Na entrevista, Henrique chama atenção para esse aspecto ao afirmar que a Rodopark faz análise de viabilidade do ponto antes da operação. E isso muda tudo. Porque traz racionalidade para uma decisão que, feita no improviso, pode virar dor de cabeça. Em vez de enxergar a vaga como um simples espaço vago, o olhar profissional a trata como unidade econômica submetida a lógica de mercado.
Há um segundo ponto igualmente relevante: a possibilidade de converter vagas ociosas em estacionamento rotativo, sobretudo em áreas verticalizadas e com escassez de vagas nas ruas. Mas aqui entra um detalhe decisivo: essa transformação não é apenas comercial, ela também é institucional. Não basta querer; é preciso que a operação esteja amparada pelas regras internas do condomínio e pela sua governança.
Henrique foi claro ao tratar disso. Segundo ele, havendo aprovação da convenção de condomínio, viabilidade e localização adequada, a chance de sucesso é grande. A observação é importante porque coloca o debate no terreno certo. Em condomínio, quase nada prospera na base do improviso individual. É preciso regra, acordo, deliberação e segurança jurídica interna. Quando isso existe, abre-se espaço para uma solução moderna e potencialmente vantajosa para todos.

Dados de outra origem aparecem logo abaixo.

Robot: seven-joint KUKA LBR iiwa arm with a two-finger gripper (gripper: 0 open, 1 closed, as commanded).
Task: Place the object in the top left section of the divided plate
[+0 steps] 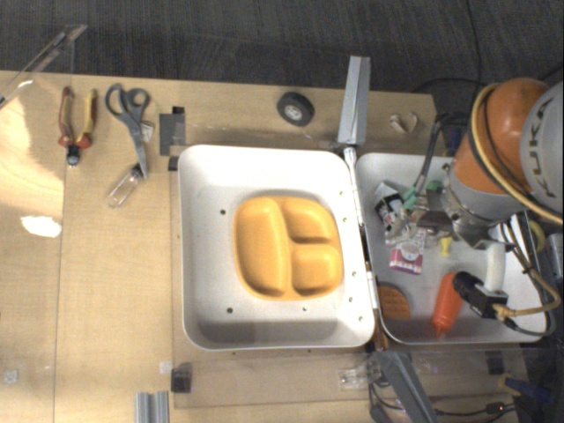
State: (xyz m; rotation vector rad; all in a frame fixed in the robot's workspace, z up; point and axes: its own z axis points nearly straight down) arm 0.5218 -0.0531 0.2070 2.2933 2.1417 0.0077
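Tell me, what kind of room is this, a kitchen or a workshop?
Most likely a robot lab or workshop: a robot arm reaches over white bins on a wooden bench, with scissors, pliers and a tape roll lying nearby.

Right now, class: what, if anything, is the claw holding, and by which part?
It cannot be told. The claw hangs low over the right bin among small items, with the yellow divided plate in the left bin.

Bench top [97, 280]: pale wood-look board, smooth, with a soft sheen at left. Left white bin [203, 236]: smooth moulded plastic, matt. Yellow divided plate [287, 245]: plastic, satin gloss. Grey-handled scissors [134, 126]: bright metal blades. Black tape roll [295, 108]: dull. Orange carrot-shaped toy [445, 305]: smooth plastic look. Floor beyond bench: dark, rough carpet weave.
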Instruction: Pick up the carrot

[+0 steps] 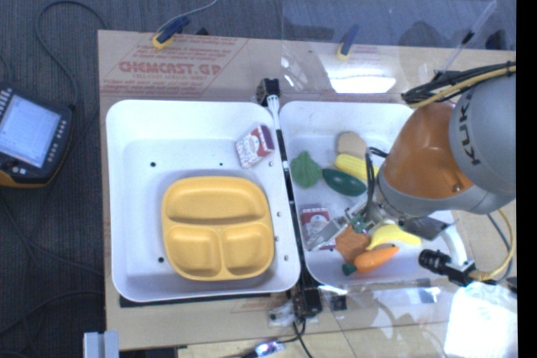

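Orange and tapered, the carrot (375,258) lay near the front edge of the right bin (310,117), its thick end toward the right and its narrow end capped by a small green tip at the left. It rested on the bin floor just below a banana (394,236), which seemed to touch or overlap it, and just beside an orange-brown lump (351,242) on its left.

Largest in view was the arm (453,155), its grey body and orange band covering the right half of that bin. The gripper (364,221) sat low over the cluster of food, just above the lump and banana and close to the carrot; whether the jaws were open or closed, or had anything between them, could not be told.

In the left bin (134,180) lay a yellow tray (219,226) with three compartments, and a small red-and-white packet (254,146) leaned near the bin's back right corner.

Farther back in the right bin were a green leafy piece (305,171), a dark green vegetable (343,181), a corn cob (351,164) and a pale round item (351,144). Another red-and-white packet (315,220) lay left of the gripper.

Behind the left bin, cardboard (172,67) carried red lettering that seemed to read "CHEMCAST GP". The arm's grey casing showed the letters "KU".
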You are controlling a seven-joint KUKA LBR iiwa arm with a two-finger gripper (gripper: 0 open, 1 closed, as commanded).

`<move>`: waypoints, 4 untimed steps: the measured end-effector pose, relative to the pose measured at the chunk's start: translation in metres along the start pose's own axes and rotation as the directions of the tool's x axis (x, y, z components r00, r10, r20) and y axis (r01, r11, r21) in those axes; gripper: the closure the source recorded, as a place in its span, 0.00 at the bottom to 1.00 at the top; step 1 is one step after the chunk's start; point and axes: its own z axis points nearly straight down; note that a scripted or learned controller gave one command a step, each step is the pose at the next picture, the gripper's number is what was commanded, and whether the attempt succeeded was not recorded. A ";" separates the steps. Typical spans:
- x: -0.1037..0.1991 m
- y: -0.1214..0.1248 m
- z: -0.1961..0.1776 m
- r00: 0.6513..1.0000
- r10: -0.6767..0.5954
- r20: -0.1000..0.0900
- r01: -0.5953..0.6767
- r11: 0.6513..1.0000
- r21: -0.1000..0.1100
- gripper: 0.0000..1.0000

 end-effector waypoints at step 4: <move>-0.016 -0.016 -0.011 0.944 -0.329 -0.007 0.329 0.944 0.013 0.00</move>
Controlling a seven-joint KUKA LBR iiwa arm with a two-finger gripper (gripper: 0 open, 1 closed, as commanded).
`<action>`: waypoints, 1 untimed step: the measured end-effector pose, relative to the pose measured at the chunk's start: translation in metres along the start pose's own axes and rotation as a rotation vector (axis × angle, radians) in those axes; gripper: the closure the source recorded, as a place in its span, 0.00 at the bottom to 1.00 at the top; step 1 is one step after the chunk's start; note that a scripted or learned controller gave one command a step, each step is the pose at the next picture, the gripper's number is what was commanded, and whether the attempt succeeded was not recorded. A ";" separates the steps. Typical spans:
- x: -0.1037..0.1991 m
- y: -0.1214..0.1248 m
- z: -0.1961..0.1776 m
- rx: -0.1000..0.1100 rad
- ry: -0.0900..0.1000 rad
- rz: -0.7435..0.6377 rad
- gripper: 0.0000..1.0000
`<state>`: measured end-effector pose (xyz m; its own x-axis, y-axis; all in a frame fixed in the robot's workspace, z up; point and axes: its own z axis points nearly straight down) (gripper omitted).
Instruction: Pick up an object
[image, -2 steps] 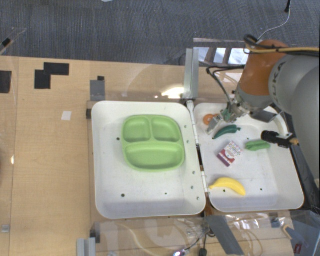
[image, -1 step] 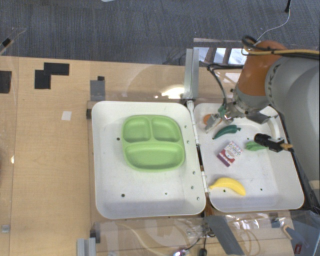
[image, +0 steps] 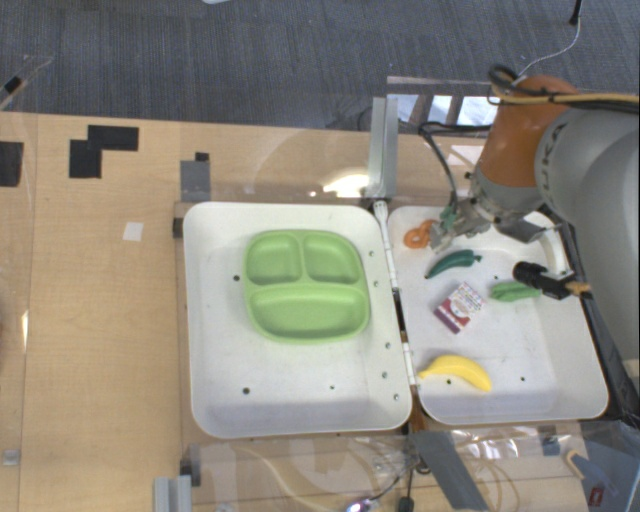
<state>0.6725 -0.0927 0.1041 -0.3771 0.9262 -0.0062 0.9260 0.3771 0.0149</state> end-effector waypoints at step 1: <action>0.003 0.000 0.001 0.005 0.007 -0.003 0.00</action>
<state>0.6713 -0.0899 0.1029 -0.3798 0.9251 0.0009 0.9250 0.3797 0.0100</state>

E não se trata apenas de ganhar dinheiro. Trata-se também de organizar melhor um ativo já existente. Em tempos de orçamento apertado, qualquer receita adicional pode aliviar taxa condominial, reforçar caixa, melhorar manutenção, ampliar segurança ou financiar melhorias. O que antes era apenas uma área subutilizada pode passar a colaborar com a saúde financeira do empreendimento.
Outro aspecto mencionado na entrevista é o ganho operacional trazido por uma empresa especializada. Porque transformar vagas em negócio não significa apenas abrir o portão e esperar carros aparecerem. Há tecnologia, controle de acesso, automação, cobrança, segurança, gestão de fluxo, análise de horários e padronização de operação. Sem isso, a boa ideia pode virar bagunça. E bagunça, em condomínio, costuma custar caro.

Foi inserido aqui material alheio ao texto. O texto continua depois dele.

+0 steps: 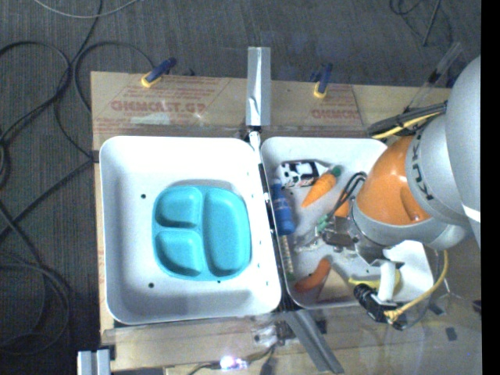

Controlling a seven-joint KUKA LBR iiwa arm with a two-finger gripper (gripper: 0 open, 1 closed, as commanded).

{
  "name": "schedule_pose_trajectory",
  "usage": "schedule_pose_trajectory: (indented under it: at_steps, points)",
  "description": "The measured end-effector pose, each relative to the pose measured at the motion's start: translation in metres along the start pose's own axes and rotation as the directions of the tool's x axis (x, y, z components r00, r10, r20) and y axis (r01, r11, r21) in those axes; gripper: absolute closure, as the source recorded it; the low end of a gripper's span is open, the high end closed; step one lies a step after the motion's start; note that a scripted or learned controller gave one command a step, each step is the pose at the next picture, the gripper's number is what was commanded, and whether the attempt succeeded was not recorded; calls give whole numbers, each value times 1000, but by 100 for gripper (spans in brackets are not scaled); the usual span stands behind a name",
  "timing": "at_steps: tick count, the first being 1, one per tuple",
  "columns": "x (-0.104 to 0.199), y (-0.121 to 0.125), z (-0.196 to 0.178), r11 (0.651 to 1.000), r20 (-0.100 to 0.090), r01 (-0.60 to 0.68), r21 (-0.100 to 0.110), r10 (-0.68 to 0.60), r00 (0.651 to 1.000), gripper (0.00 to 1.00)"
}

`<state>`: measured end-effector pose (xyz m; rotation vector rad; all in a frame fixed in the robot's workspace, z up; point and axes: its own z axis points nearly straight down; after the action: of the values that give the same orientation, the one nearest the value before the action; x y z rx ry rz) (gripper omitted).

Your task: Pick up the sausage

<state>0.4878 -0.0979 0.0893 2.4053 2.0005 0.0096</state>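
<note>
Camera view shows the arm (pixel 406 190) low over the right bin (pixel 355 145), where the sausage (pixel 314 276) lies near the front wall. I judge this the reaching step; next it must close on the sausage.

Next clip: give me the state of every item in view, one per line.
Blue divided plate: lying flat in the left bin, its compartments bare.
Sausage: lying in the right bin, near its front wall, not lifted.
Carrot: lying tilted in the right bin.
Blue tube: lying along the right bin's left wall.
Arm: reaching over the right bin, covering part of it.
</note>
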Motion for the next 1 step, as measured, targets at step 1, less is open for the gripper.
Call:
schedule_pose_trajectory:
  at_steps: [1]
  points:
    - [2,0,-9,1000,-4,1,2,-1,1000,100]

A fala de Henrique caminha justamente nessa direção, a profissionalização evita improviso e reduz risco. Em vez de o condomínio tentar virar operador por conta própria, com toda a complexidade que isso envolve, a terceirização especializada aparece como caminho mais racional. É a velha história de concentrar energia no que é essencial e deixar a operação técnica com quem vive disso.

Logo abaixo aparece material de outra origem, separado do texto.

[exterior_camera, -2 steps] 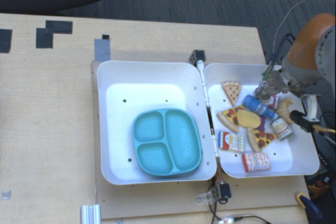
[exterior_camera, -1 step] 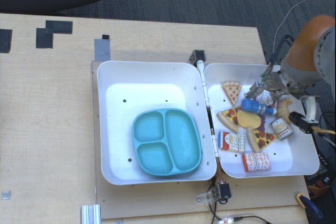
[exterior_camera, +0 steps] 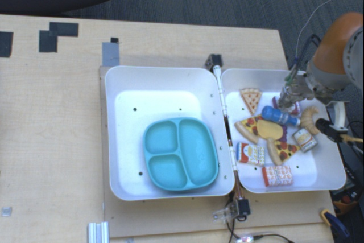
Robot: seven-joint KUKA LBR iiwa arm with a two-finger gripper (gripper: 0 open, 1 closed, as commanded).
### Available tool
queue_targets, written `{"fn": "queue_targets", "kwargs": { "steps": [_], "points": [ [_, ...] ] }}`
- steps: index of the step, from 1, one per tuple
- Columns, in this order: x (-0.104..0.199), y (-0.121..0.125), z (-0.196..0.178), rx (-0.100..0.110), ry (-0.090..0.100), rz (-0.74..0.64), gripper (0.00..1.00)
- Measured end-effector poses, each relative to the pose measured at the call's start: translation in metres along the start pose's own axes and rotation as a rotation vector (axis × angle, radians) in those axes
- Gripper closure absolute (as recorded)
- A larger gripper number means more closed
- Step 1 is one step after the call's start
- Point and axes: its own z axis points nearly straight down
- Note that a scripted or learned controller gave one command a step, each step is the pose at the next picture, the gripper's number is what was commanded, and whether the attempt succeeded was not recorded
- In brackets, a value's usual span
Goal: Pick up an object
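Observation:
The right bin (exterior_camera: 327, 179) holds several toy foods. A blue bottle (exterior_camera: 278, 116) lies near its middle, with a yellow piece (exterior_camera: 271, 130) just below it. A pizza slice (exterior_camera: 250, 101) sits at the back left, and a tan croissant (exterior_camera: 310, 118) lies to the right. My gripper (exterior_camera: 286, 99) reaches in from the right and hangs low over the back of the bin, directly behind the blue bottle and over a small purple thing (exterior_camera: 277, 103). Nothing is visibly held.
The left bin (exterior_camera: 122, 88) bears a blue divided plate (exterior_camera: 181, 152). In the right bin also lie a second pizza slice (exterior_camera: 246, 128), a third one (exterior_camera: 283, 151), a red-and-white packet (exterior_camera: 251, 153), a red box (exterior_camera: 277, 175) and a small can (exterior_camera: 304, 140).

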Motion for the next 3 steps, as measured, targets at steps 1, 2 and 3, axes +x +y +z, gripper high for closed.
{"fn": "queue_targets", "kwargs": {
  "steps": [1,2,3],
  "points": [
    [0.000,0.000,0.000,0.001,0.000,0.000,0.00],
    [0.046,-0.048,0.016,0.017,0.004,0.007,0.00],
    [0.043,-0.139,0.013,0.017,0.004,0.009,0.00]
  ]
}}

No fundo, a discussão levantada pela entrevista vai além do estacionamento. Ela fala sobre mentalidade de gestão patrimonial. O Brasil urbano está cheio de espaços subaproveitados, estruturas mal monetizadas e ativos tratados apenas como despesa. Quando alguém olha para esse cenário com lógica empresarial, surge uma pergunta quase inevitável: o que mais está parado sem necessidade?
A vaga ociosa é apenas um símbolo disso. Um símbolo muito concreto, muito visível. E talvez por isso mesmo tão eloquente. Porque ela mostra como decisões aparentemente pequenas podem esconder oportunidades relevantes. Em vez de tratar a garagem como mera extensão passiva do prédio, a lógica apresentada por Henrique Soares sugere outra leitura: a de que o espaço também é ativo, desde que exista demanda real, regra clara e operação profissional.
No fim das contas, a lição da entrevista cabe em uma linha, dessas que servem tanto para o mercado quanto para a vida: estrutura sem fluxo é custo; estrutura com inteligência pode virar receita.
E, convenhamos, em tempos de condomínio caro, caixa pressionado e cidades cada vez mais congestionadas, deixar vaga parada pode não ser apenas desperdício. Pode ser desatenção gerencial com dinheiro que está no chão, literalmente.